Журналист сегодняшнего типа должен хорошо владеть своей профессией, нет на Западе никого, кто после тебя вычитывает, нет никого, кто бы тебе сказал: это плохо написано, перепиши. Русская журналистика в этом плане еще пока отличается от англоязычной (другой не знаю), в ней есть разные стили, остальная обращается со словом как молотком для забивания гвоздей информации. Йоран еще в Тель-Авиве прочел мне статью об Ульмане, которую поместил в колонке редактора. Я бы в один присест такого не сочинила. Точно, информативно, умно, всем понятно. Это, конечно, опыт. И западный способ выражения мысли. Никто над этой статьей не заплачет, но все узнают то, чего не знали.
Наверное, скоро наступит время сентиментализма.

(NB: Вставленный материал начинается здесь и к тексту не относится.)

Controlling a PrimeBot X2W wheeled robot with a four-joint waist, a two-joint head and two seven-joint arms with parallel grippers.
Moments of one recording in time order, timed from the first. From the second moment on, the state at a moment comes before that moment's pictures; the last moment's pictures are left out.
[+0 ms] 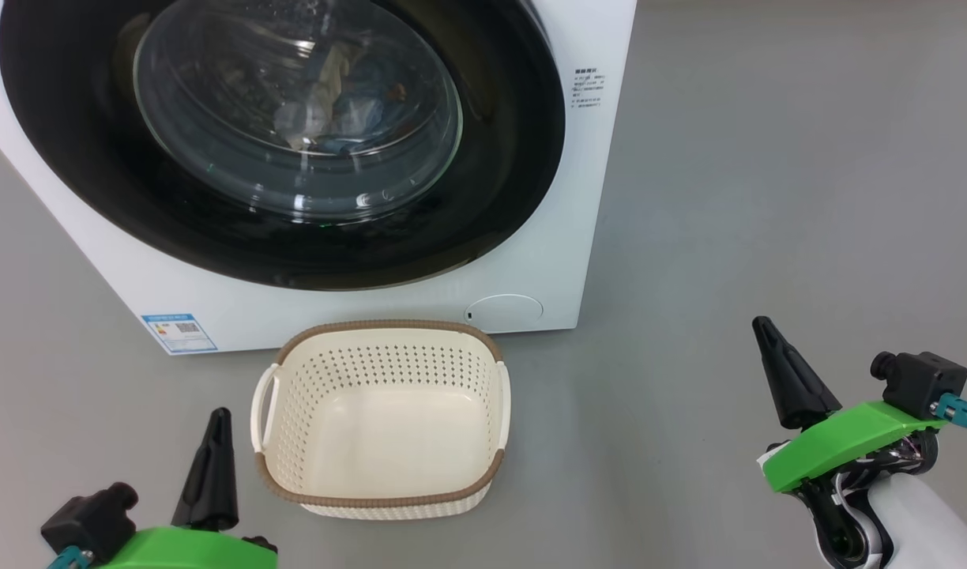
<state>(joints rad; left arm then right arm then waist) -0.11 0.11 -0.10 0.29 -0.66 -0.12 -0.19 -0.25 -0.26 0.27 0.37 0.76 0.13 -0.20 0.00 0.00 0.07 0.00</state>
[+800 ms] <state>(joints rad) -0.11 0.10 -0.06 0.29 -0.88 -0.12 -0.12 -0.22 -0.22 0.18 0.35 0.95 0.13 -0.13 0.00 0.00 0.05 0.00</state>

Люди так пресыщены «информацией» и зверствами на экранах телевизора, что им нужны снова бедные Лизы, но только не в виде сериалов, в какой-то иной форме. Передача чувств, таких как умиление, восторг, влюбленность, – это все ушло… Никаких влюбленностей – сразу ясно, что делать.
Получила твое письмо, такое трогательное, такое распрекрасное, очень было жалко доходить до конца страницы, оставались незаполненные места. Я так рада, что собираются переиздавать книгу про «Поэму», не трогай ее. Если ты хочешь сказать что-то еще, сделай примечания к новому изданию или вступительную статью. В такие тексты если влезешь, начнешь переписывать абзац, кончишь новой книгой.
Я очень-очень благодарна тебе за все, что ты для меня делаешь, только не ставь это своей задачей, мы с тобой имеем одинаковое свойство зацикливаться на чем-то одном, дятломания, – и тогда жизнь вокруг этих точек зацикливания деформируется, теряет масштабность. Мешает думать о другом. ‹…› Давай брать пример с Раисы Сумбатовны и зря не изводиться. Это, скорее, ко мне сейчас больше относится. Ты умница, просто стоик!
‹…› Мамик, пожалуйста, купи микрогаль. Это тебе просто необходимо сейчас. Ну какая разница, когда будет роман. Он уже написан. Баста. Тебе должно хватить денег, я пришлю еще.
‹…› Не беспокойся за меня и за Израиль. Здесь, как и везде в мире, может быть всякое, но все надеются на урегулирование ситуации. Во всяком случае, жизнь здесь после Совдепии имеет хоть какой-то сакральный смысл. Иерусалим – вот смысл. Для человека, связанного с Культурой, с Историей, Иерусалим очень серьезное испытание, при этом, живя в быту в Иерусалиме, просто не отдаешь себе отчета в этом ежедневно, как ежедневно не способен радоваться восходу солнца.